• **Provided records**:
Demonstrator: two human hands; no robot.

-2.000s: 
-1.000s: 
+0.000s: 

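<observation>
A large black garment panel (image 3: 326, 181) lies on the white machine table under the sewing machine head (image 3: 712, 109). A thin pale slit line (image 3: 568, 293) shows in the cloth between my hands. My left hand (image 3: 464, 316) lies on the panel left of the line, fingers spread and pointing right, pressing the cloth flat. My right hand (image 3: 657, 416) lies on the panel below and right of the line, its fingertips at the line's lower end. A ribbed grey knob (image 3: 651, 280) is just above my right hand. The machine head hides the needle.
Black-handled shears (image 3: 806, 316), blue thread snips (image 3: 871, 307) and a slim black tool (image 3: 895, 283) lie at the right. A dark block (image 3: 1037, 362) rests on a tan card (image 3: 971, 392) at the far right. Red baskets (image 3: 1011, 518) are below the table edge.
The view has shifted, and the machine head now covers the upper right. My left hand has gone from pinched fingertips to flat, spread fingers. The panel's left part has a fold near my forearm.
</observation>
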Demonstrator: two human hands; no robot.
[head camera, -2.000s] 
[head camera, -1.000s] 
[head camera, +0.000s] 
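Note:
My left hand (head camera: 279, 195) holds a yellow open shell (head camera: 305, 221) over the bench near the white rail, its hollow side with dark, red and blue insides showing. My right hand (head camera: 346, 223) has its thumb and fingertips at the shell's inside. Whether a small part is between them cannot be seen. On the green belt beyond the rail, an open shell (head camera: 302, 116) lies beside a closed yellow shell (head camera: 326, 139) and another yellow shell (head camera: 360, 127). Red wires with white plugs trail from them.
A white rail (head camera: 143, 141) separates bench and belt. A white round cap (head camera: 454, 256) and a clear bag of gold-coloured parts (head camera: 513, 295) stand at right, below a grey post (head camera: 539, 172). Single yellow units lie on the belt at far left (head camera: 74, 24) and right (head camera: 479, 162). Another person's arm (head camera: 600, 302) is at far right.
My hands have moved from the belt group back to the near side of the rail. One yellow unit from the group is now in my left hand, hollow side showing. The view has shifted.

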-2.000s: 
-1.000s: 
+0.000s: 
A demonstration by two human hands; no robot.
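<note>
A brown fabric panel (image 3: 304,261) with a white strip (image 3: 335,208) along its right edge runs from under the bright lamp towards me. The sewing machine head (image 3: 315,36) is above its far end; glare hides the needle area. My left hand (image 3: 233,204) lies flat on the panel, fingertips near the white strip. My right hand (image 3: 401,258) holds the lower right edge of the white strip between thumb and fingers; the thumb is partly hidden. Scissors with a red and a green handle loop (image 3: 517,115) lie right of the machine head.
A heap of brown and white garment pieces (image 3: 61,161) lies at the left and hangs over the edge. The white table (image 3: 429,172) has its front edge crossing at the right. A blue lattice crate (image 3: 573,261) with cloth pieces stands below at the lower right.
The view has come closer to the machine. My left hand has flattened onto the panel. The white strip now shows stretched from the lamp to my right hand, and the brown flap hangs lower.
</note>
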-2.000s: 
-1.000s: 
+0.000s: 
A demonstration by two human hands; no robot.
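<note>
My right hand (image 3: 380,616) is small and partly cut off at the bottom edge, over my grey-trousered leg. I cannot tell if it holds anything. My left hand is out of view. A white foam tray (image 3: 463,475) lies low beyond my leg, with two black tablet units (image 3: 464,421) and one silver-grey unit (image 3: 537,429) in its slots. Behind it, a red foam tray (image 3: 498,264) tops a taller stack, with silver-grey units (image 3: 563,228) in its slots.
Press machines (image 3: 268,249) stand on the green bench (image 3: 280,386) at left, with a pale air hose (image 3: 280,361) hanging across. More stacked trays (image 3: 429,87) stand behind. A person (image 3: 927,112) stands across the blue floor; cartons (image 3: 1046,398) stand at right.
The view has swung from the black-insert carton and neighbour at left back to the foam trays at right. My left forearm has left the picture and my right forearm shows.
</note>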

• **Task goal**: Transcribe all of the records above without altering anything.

• **Output for this task**:
Demonstrator: two human hands; no robot.

-2.000s: 
-1.000s: 
+0.000s: 

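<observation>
A large black garment panel (image 3: 326, 181) lies on the white machine table under the sewing machine head (image 3: 712, 109). A thin pale slit line (image 3: 568, 293) shows in the cloth between my hands. My left hand (image 3: 464, 316) lies on the panel left of the line, fingers spread and pointing right, pressing the cloth flat. My right hand (image 3: 657, 416) lies on the panel below and right of the line, its fingertips at the line's lower end. A ribbed grey knob (image 3: 651, 280) is just above my right hand. The machine head hides the needle.
Black-handled shears (image 3: 806, 316), blue thread snips (image 3: 871, 307) and a slim black tool (image 3: 895, 283) lie at the right. A dark block (image 3: 1037, 362) rests on a tan card (image 3: 971, 392) at the far right. Red baskets (image 3: 1011, 518) are below the table edge.
The view has shifted, and the machine head now covers the upper right. My left hand has gone from pinched fingertips to flat, spread fingers. The panel's left part has a fold near my forearm.
</observation>
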Demonstrator: two human hands; no robot.
[head camera, -2.000s] 
[head camera, -1.000s] 
[head camera, +0.000s] 
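Note:
My left hand (head camera: 279, 195) holds a yellow open shell (head camera: 305, 221) over the bench near the white rail, its hollow side with dark, red and blue insides showing. My right hand (head camera: 346, 223) has its thumb and fingertips at the shell's inside. Whether a small part is between them cannot be seen. On the green belt beyond the rail, an open shell (head camera: 302, 116) lies beside a closed yellow shell (head camera: 326, 139) and another yellow shell (head camera: 360, 127). Red wires with white plugs trail from them.
A white rail (head camera: 143, 141) separates bench and belt. A white round cap (head camera: 454, 256) and a clear bag of gold-coloured parts (head camera: 513, 295) stand at right, below a grey post (head camera: 539, 172). Single yellow units lie on the belt at far left (head camera: 74, 24) and right (head camera: 479, 162). Another person's arm (head camera: 600, 302) is at far right.
My hands have moved from the belt group back to the near side of the rail. One yellow unit from the group is now in my left hand, hollow side showing. The view has shifted.
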
-2.000s: 
-1.000s: 
+0.000s: 
A demonstration by two human hands; no robot.
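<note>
A brown fabric panel (image 3: 304,261) with a white strip (image 3: 335,208) along its right edge runs from under the bright lamp towards me. The sewing machine head (image 3: 315,36) is above its far end; glare hides the needle area. My left hand (image 3: 233,204) lies flat on the panel, fingertips near the white strip. My right hand (image 3: 401,258) holds the lower right edge of the white strip between thumb and fingers; the thumb is partly hidden. Scissors with a red and a green handle loop (image 3: 517,115) lie right of the machine head.
A heap of brown and white garment pieces (image 3: 61,161) lies at the left and hangs over the edge. The white table (image 3: 429,172) has its front edge crossing at the right. A blue lattice crate (image 3: 573,261) with cloth pieces stands below at the lower right.
The view has come closer to the machine. My left hand has flattened onto the panel. The white strip now shows stretched from the lamp to my right hand, and the brown flap hangs lower.
</note>
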-2.000s: 
-1.000s: 
+0.000s: 
A demonstration by two human hands; no robot.
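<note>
My right hand (image 3: 380,616) is small and partly cut off at the bottom edge, over my grey-trousered leg. I cannot tell if it holds anything. My left hand is out of view. A white foam tray (image 3: 463,475) lies low beyond my leg, with two black tablet units (image 3: 464,421) and one silver-grey unit (image 3: 537,429) in its slots. Behind it, a red foam tray (image 3: 498,264) tops a taller stack, with silver-grey units (image 3: 563,228) in its slots.
Press machines (image 3: 268,249) stand on the green bench (image 3: 280,386) at left, with a pale air hose (image 3: 280,361) hanging across. More stacked trays (image 3: 429,87) stand behind. A person (image 3: 927,112) stands across the blue floor; cartons (image 3: 1046,398) stand at right.
The view has swung from the black-insert carton and neighbour at left back to the foam trays at right. My left forearm has left the picture and my right forearm shows.
</note>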

No further response is needed.